Table 4; bivariate regression coefficient table

Coefficientsa
Model Unstandardized Coefficients Standardized Coefficients t Sig.
B Std. Error Beta
1 (Constant) -21258.539 3876.208   -5.484 .000
HIGHEST YEAR OF SCHOOL COMPLETED 3948.706 268.321 .353 14.716 .000
a. Dependent Variable: RESPONDENT INCOME IN CONSTANT DOLLARS

The p-value (sig) for bivariate regression (Table 3); ρ = .000 < α=0.05 which still confirms that there is a significant association between the two variables. The standardized coefficient value for bivariate regression (Table 4) and the correlation coefficient value produced in Pearson’s correlation (Table 1) are equal; β= 0.353. The coefficient does not change because we used a single predictor for both tests. Therefore, from the standardized coefficient value (β= 0.353) we still deduce the same interpretation that; as the value of the highest year of school completion increases, the value of one’s income increases because the value is positive.

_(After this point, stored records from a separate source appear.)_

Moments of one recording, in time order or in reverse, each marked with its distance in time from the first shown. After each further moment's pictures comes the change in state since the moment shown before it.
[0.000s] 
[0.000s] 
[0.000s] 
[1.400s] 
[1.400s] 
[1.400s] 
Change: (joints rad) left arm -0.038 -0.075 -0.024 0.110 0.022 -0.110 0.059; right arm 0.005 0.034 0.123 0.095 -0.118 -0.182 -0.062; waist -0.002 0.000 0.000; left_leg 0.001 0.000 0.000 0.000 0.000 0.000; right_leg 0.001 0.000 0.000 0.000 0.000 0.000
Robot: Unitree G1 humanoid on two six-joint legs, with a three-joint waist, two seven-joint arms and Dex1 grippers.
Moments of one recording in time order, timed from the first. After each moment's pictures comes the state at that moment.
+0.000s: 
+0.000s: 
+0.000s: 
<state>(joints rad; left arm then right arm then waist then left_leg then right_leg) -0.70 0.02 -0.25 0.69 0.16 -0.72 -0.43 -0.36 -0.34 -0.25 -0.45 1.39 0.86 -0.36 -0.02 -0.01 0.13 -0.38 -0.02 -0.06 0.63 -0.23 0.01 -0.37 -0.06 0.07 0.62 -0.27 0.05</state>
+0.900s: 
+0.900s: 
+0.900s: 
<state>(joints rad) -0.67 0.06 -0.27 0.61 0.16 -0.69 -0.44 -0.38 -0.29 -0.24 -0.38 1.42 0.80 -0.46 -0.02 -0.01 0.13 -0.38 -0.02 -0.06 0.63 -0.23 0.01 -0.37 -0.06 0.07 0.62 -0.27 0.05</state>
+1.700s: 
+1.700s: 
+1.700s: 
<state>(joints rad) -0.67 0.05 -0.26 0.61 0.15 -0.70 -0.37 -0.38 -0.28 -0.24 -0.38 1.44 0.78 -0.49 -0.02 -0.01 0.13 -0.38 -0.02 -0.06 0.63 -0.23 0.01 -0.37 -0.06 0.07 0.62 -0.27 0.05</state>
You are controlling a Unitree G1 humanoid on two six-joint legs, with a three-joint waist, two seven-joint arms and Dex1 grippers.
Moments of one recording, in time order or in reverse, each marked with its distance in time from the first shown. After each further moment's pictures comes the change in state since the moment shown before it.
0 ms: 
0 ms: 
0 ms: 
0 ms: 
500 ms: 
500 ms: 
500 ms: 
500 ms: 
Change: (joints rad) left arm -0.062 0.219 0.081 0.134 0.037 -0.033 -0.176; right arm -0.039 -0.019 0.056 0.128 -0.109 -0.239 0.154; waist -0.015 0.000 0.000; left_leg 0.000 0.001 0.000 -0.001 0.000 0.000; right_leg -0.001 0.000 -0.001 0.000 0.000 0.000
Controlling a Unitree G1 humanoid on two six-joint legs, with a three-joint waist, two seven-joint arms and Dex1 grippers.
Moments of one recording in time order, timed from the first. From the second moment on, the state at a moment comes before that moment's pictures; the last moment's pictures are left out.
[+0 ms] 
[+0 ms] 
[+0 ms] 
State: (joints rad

So far we know that; as the value of the highest year of school completion increases, the amount of one’s income increases, but we yet do not understand how it increases. The unstandardized coefficient closes this gap. We are using the unstandardized coefficient, (Table 4) Β= 3948.706. Therefore, we say that whenever ‘highest year of school complete’ increases by one (1) unit, then ‘respondent’s income’ increases by 3948.706 constant dollars. Finally, we can deduce that there is a weak positive association where a one unit increase in highest year of school completion results to the rise in income by $3948.706

 

 

References

Frankfort-Nachmias, C., & Leon-Guerrero, A. (2017). Social statistics for a diverse society. Sage Publications.

Kutner, M. H., Nachtsheim, C. J., Neter, J., & Li, W. (2005). Applied linear statistical models (Vol. 103). Boston: McGraw-Hill Irwin.

Wagner, W. E. (2012). Using IBM® SPSS® statistics for research methods and social science statistics. Sage.